Task description: Copy out the data word for word, without any of its pictures.

(Source records)
● ● ● ● ●
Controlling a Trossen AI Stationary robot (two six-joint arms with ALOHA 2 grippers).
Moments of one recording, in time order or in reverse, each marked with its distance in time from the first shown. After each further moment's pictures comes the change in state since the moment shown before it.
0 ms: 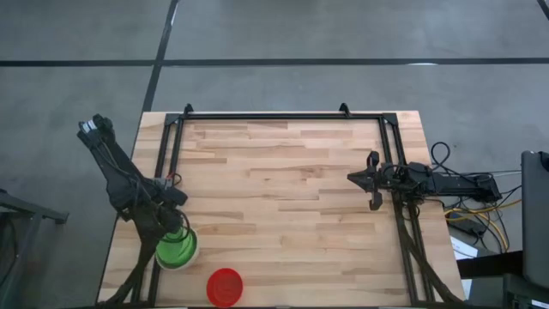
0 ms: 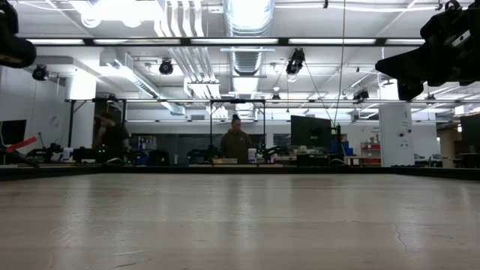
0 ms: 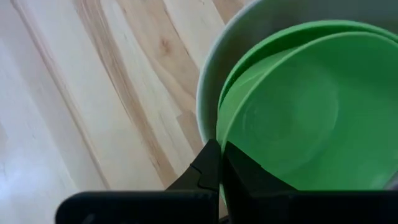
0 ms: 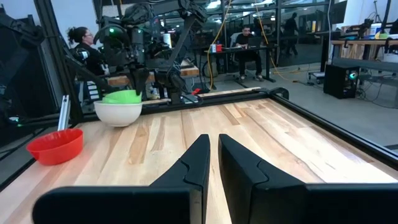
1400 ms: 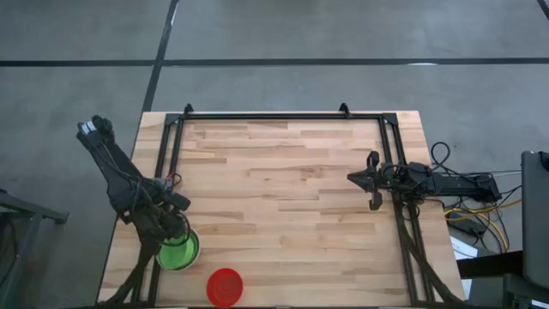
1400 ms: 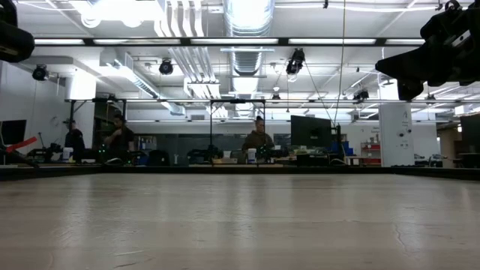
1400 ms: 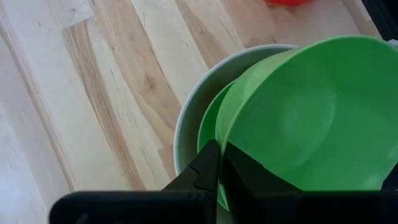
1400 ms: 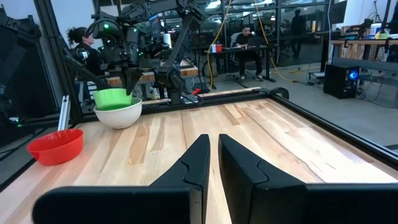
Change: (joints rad) left arm 0.005 0.043 0.024 0.116 0.004 -0.019; right arm 0.000 0.000 0.000 0.000 0.000 0.001
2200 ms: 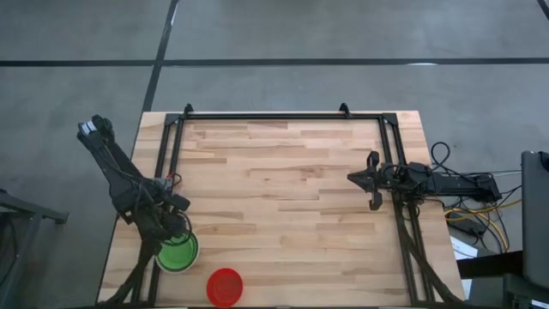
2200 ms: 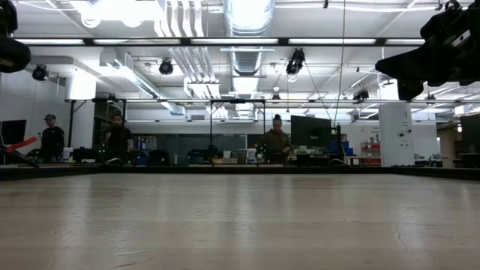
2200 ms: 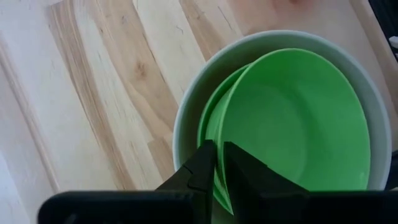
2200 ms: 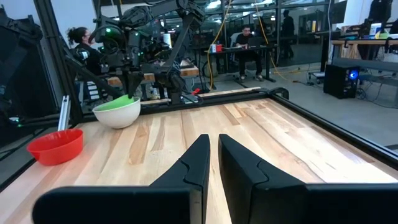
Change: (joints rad) left arm 0.001 -0.012 -0.046 0.029 0.033 -0.047; right arm 0.000 0.000 0.000 0.000 0.000 0.000
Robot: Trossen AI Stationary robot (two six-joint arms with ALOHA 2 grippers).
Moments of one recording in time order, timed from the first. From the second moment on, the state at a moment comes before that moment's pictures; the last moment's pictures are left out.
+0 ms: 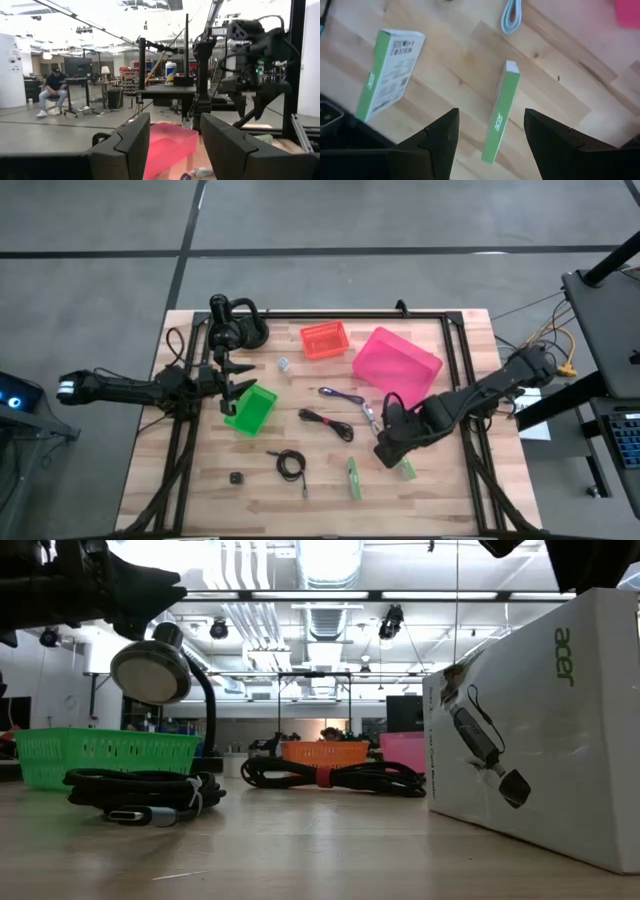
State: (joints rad) left arm 0.00 0.44 0.04 0.62 -0.19 0.06; right arm 0.46 1.57 1.37 -1.22 0.01 1.41
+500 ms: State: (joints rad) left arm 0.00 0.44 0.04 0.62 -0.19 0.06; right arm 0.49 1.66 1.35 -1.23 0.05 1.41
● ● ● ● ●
Worked solution:
Controlling a Trossen AI Stationary robot (two six-joint arms with ALOHA 2 grippers).
Moments of one recording, in time order or in reverse, each marked with its distance in time from the first shown. After each further moment's pictures comes the change in state since the moment shown before it.
0 ms: 
0 ms: 
0 ms: 
0 ms: 
1400 ms: 
1400 ms: 
1400 ms: 
1400 ms: 
Change: (joints rad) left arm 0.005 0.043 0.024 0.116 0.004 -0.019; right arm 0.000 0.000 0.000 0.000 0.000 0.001
2200 ms: 
2200 ms: 
2200 ms: 
2200 ms: 
Change: (joints rad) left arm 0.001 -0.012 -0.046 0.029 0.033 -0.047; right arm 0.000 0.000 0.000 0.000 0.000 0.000
Robot: Trossen AI Stationary robot (two six-joint arms with ALOHA 2 grippers).
Moments of one recording in time order, timed from the first. From the second moment on, the state at a moment comes before that moment's pictures; the last moment's pictures are left out.
+0 ms: 
State: (joints rad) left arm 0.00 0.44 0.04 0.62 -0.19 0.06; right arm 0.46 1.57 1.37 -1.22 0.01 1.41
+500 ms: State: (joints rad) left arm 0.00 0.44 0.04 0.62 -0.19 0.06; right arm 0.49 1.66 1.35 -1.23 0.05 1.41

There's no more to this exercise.